ADVANCED SYMPTOMS (usually within 3-4 days):
The limb, or area of body experiencing pain begins to swell, and may show a purplish rash
The limb may begin to have large, dark marks, that will become blisters filled with blackish fluid
The wound may actually begin to appear necrotic with a bluish, white, or dark, mottled, flaky appearance


CRITICAL SYMPTOMS (usually within 4-5 days):
Blood pressure will drop severely
the body begins to go into toxic shock from the toxins the bacteria are giving off
unconsciousness will occur as the body becomes too weak to fight off this infection.


When should I seek medical attention?

Any time all of the early symptoms are present, go to a doctor at once, and insist that this be ruled out. The vast majority of cases are misdiagnosed. People have been told that they had fallen, when they didn't, they have had casts put on bones that were not broken, have been given Tylenol for flu and been told to come back the next day; they have been told they have an ingrown toenail, they've been told they have arthritis; they've been accused of burning themselves...many of these people have gone back to the hospital two days later and died. Insist that this be ruled out if you have all of the early symptoms.

Why are so many cases of NF misdiagnosed?

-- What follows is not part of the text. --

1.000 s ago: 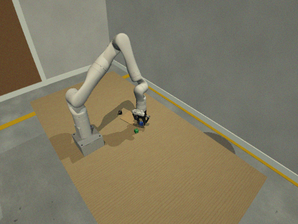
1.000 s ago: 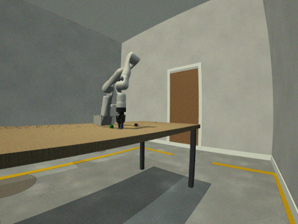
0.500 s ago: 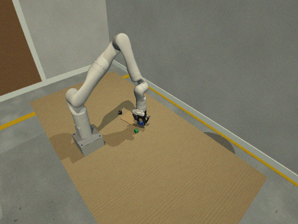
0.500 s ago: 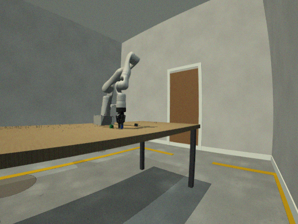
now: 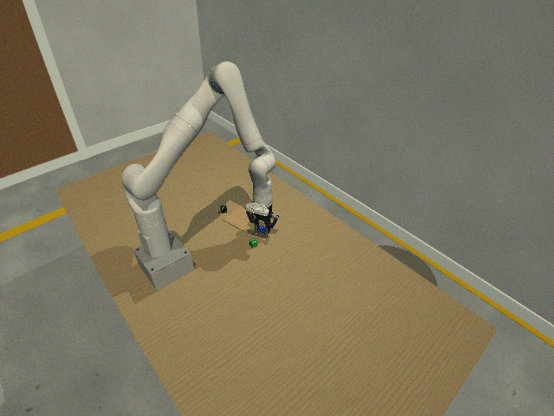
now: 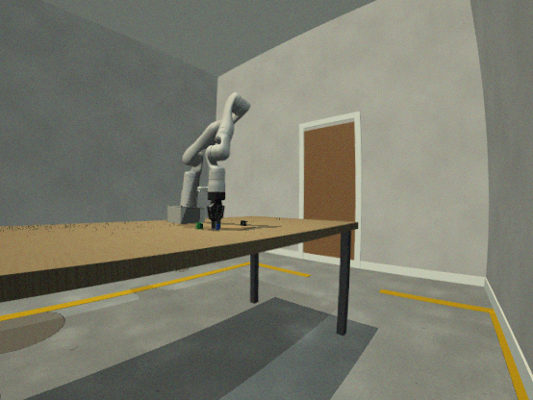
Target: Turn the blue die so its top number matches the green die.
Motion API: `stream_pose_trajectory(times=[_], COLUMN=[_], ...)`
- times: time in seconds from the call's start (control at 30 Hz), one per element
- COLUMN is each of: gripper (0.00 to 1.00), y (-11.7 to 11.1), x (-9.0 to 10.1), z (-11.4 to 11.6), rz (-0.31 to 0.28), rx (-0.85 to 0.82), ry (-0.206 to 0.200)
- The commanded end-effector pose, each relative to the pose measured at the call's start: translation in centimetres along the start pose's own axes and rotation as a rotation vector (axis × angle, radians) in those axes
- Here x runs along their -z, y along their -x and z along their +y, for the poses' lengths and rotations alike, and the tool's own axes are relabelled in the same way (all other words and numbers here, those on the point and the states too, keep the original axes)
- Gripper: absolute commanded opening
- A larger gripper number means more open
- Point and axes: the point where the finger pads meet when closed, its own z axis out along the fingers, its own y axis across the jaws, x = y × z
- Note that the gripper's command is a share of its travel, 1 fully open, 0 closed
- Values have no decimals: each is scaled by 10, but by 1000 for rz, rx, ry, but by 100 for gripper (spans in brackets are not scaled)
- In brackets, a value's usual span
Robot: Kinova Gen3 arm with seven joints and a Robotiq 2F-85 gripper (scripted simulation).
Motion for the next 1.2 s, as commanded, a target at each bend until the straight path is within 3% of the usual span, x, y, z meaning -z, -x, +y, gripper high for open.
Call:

Because the beginning symptoms look like so many other minor afflictions. None of the symptoms are exclusive to this, and until the patient is so ill that they are critical many health care workers don't consider NF. Although the disease is on the increase worldwide, it is still considered uncommon, so many emergency rooms may never have seen a case before.

How rare is NF?

The statistics vary, and are not entirely accurate. A 1996 CDC report estimates from 500 to 1500 cases per year of necrotizing fasciitis of which 20% die. In 1998 the NNFF estimates the figure to be higher (based on cases reported to us measured against the general population with access to the Internet, which is how all of the cases we get are reported)

How is NF treated?

NF must be treated in the hospital with antibiotic IV therapy and aggressive debridement (removal) of affected tissue. Other treatments will take place depending upon the level of toxicity or organ failure being experienced by the patient. Medications to raise blood pressure, blood, and a new medicine called intravenous immunoglobulin (IVIG) are also used. A hyperbaric oxygen chamber is sometimes used in certain cases involving a mixed bacterial infection.

What's the likely outcome?

Anywhere from minimal scars to death and everywhere in between. For those lucky enough to survive most often at least some removal of skin is required. Often this requires skin grafting. Amputation is sometimes needed to remove the affected limb. Legs, hands, fingers, toes, arms, have all been sacrificed to save the life of NF patients.

What can decrease the risk of death and disfigurement?

Two words: prompt diagnosis!

***

My take? Common sense. Just wash your hands.